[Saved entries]

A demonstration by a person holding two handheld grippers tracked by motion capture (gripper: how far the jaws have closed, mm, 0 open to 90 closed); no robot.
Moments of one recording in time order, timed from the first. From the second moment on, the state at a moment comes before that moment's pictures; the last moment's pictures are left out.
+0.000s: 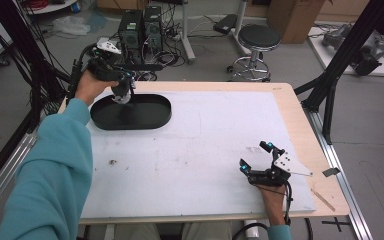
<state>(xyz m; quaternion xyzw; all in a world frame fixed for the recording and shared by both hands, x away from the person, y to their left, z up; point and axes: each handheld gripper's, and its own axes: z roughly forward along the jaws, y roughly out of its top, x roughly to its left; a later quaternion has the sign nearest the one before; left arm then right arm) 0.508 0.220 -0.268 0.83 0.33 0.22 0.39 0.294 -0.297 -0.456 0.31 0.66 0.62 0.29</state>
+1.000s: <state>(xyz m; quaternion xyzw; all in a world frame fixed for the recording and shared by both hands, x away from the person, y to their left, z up) 0.524 0.224 -0.273 0.83 0.33 0.23 0.39 0.294 -0.297 -0.456 0.31 0.66 0.62 0.29</state>
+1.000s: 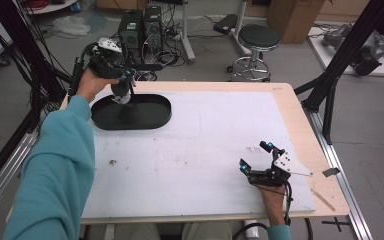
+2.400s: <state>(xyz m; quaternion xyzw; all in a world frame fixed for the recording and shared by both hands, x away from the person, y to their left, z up) 0.491 0.245 -0.274 0.73 0.30 0.30 0.54 0.295 -0.297 -0.456 0.31 0.66 0.62 0.29</state>
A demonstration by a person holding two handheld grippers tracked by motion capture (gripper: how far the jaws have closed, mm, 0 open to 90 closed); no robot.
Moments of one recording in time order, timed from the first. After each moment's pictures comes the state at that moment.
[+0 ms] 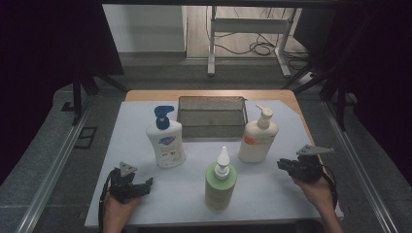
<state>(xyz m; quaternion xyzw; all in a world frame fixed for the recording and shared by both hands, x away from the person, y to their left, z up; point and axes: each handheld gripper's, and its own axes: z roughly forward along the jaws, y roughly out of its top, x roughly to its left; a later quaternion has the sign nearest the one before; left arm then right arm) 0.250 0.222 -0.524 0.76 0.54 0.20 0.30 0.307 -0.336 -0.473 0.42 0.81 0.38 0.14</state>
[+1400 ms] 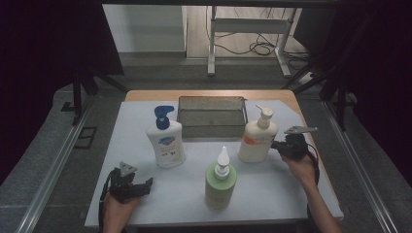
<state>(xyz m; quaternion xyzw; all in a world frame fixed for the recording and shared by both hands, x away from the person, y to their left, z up) 0.250 0.222 -0.524 0.76 0.54 0.20 0.30 0.380 -0.317 -0.483 0.43 0.80 0.40 0.15</state>
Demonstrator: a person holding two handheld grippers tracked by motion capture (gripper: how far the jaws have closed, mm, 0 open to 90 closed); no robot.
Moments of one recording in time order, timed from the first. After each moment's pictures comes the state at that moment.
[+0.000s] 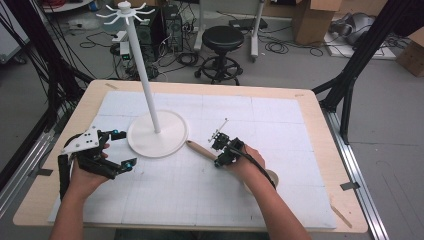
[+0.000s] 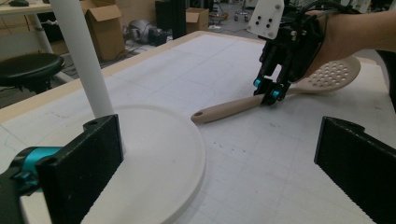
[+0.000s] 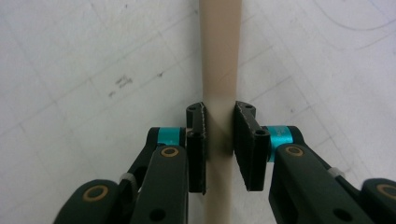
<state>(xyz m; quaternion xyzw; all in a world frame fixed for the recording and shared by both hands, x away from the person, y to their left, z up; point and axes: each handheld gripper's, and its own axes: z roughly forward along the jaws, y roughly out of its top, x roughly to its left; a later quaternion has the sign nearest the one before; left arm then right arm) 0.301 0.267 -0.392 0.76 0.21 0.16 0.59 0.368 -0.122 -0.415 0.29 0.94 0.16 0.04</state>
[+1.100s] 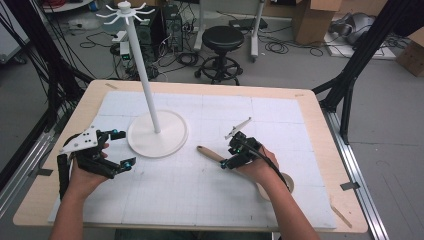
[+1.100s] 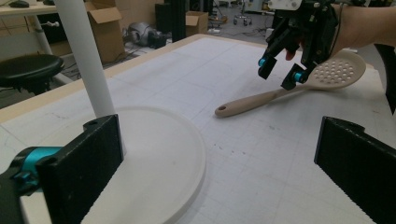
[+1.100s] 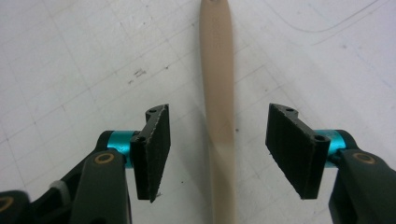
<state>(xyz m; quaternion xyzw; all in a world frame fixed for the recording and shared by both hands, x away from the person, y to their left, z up) 0.302 0.270 -0.393 0.75 0.21 0.15 0.60 0.356 -0.165 -0.396 0.29 0.92 0.26 0.04</state>
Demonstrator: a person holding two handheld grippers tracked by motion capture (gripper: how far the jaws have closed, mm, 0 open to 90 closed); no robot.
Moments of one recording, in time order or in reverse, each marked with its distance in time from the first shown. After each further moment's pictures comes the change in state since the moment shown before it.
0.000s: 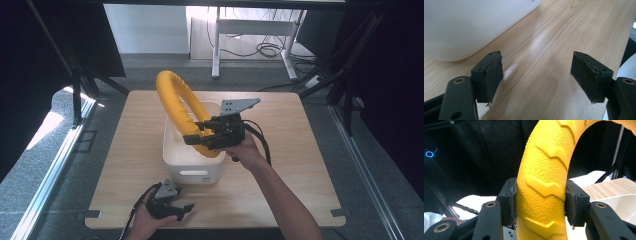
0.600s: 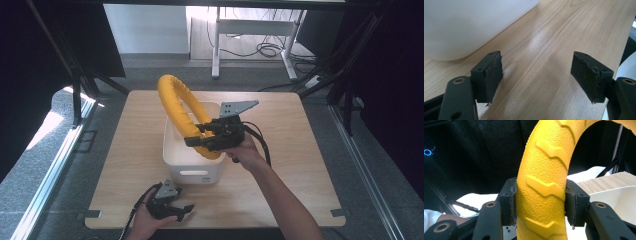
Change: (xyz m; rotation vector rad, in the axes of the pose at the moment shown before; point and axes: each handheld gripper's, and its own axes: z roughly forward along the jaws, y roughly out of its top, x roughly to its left) left arm 0.000 0.000 0.001 0.007 -0.005 0.003; right arm -0.005 -0.009 0.002 0.020 -0.004 0.017
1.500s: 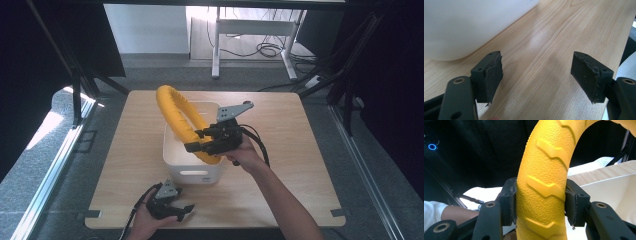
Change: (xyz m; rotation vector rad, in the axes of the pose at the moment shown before) left arm 0.000 0.000 0.000 -0.001 0.000 0.001; right arm -0.007 -0.015 0.008 0.055 0.040 0.028
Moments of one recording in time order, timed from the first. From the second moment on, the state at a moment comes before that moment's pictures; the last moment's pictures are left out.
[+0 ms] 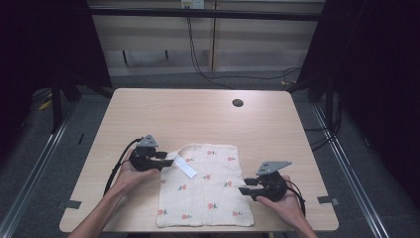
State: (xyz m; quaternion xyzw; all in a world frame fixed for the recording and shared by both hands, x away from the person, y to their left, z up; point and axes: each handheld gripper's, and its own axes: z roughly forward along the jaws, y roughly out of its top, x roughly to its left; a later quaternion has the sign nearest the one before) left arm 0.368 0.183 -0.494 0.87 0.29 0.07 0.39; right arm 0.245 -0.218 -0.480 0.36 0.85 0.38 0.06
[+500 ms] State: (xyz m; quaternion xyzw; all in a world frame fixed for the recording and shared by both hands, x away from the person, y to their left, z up) left arm 0.393 0.205 -0.493 0.82 0.36 0.09 0.43; right arm 0.251 -0.227 -0.481 0.37 0.85 0.38 0.07
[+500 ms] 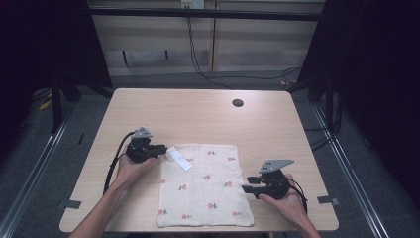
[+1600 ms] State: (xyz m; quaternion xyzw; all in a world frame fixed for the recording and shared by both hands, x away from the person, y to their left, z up) left arm 0.412 0.216 -0.506 0.81 0.40 0.06 0.43; right arm 0.342 -0.231 -0.476 0.40 0.82 0.39 0.10
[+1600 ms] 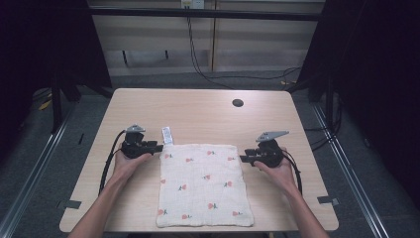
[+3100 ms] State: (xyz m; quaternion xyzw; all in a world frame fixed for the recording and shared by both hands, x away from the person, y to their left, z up) left arm 0.398 0.201 -0.470 0.81 0.33 0.06 0.48; right arm 0.384 -0.231 -0.461 0.42 0.79 0.43 0.12
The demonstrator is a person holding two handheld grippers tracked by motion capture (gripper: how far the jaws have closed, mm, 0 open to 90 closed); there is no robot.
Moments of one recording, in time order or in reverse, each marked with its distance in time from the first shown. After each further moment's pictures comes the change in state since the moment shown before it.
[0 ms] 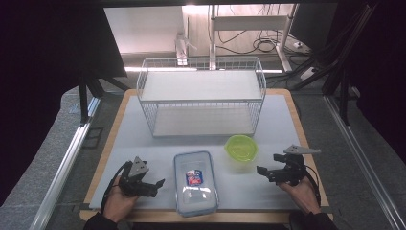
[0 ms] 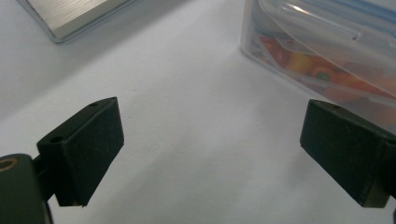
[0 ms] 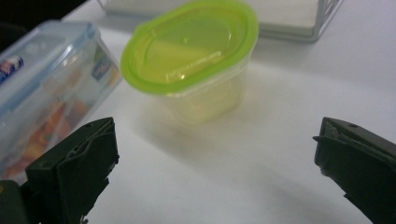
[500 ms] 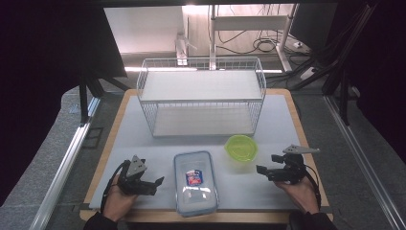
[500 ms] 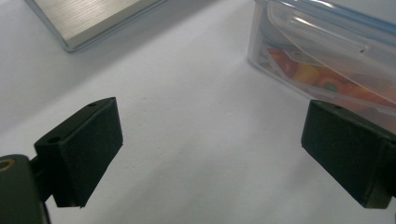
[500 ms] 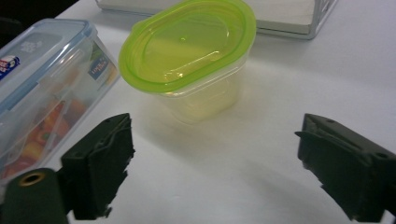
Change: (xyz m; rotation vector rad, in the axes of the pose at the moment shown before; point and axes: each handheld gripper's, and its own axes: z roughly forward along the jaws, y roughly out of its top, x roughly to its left) left arm 0.001 0.001 0.001 -0.019 0.023 0.024; right arm 0.002 0.002 -0.003 0.013 -0.016 0.004
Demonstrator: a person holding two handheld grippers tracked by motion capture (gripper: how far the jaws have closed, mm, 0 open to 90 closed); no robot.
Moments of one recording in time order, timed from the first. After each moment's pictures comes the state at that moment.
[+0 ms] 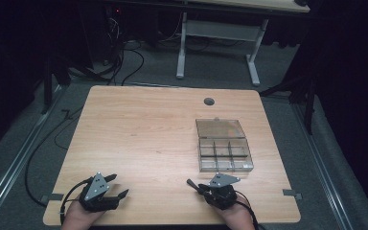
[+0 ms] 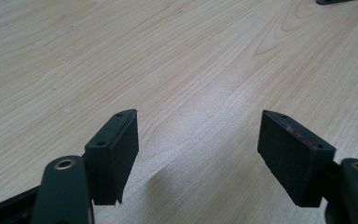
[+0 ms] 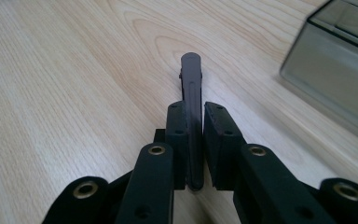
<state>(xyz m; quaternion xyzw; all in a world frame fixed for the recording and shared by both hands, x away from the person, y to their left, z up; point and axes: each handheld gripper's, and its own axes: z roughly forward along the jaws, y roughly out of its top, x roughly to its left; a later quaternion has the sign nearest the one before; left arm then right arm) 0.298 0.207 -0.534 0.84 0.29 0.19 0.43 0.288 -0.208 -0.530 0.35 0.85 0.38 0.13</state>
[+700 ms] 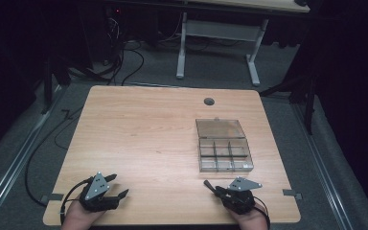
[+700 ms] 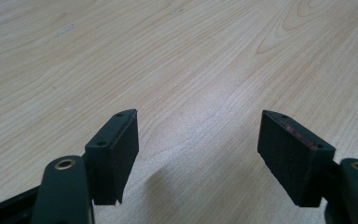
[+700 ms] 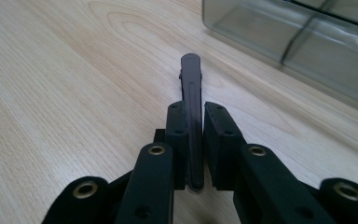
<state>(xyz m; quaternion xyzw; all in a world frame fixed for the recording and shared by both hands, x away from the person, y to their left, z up) 0.298 0.206 -0.534 0.84 0.29 0.19 0.42 0.269 -0.257 -0.530 0.40 0.82 0.38 0.15</state>
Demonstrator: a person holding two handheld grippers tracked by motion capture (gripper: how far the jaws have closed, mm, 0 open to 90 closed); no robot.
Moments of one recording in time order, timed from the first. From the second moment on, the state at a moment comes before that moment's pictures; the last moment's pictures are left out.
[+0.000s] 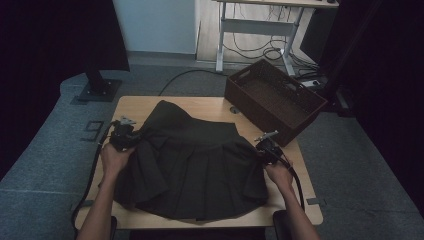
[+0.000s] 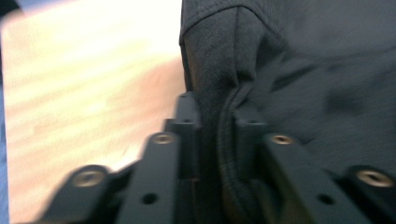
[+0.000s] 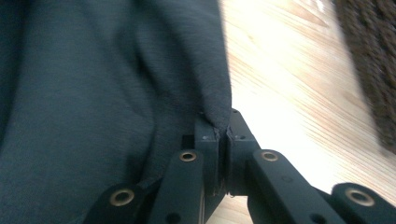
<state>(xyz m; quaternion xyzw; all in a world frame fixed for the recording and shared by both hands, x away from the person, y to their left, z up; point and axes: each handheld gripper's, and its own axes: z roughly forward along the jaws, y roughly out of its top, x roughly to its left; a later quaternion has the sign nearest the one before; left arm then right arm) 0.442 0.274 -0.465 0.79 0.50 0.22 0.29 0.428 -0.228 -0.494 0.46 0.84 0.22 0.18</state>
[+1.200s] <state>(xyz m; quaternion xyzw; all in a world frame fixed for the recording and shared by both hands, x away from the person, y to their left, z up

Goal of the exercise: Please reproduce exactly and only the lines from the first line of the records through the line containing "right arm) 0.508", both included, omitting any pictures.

Response area:
A demonstration by a person holding two handheld grippers tracked by motion capture (gripper: how far the jaws have closed, mm, 0 open to 90 closed); no robot.
Moments of one recording in time order, timed from the first. From the second moment on, the state at a moment comes before that moment's pictures; the last moment's pictures are left out.
+0.000s: 
<state>(xyz m; quaternion xyzw; all in a world frame fixed for the recording and shared by both hands, x away from the person, y to their left, z up; point and axes: each handheld gripper's, and its own axes: z roughly forward along the jaws, y roughly out of its top, x roughly to its left; a later quaternion has the sign nearest the one before; left arm then right arm) 0.508 0.220 -0.268 0.83 0.33 0.22 0.39 0.294 -0.297 -0.456 0.31 0.66 0.62 0.29</state>

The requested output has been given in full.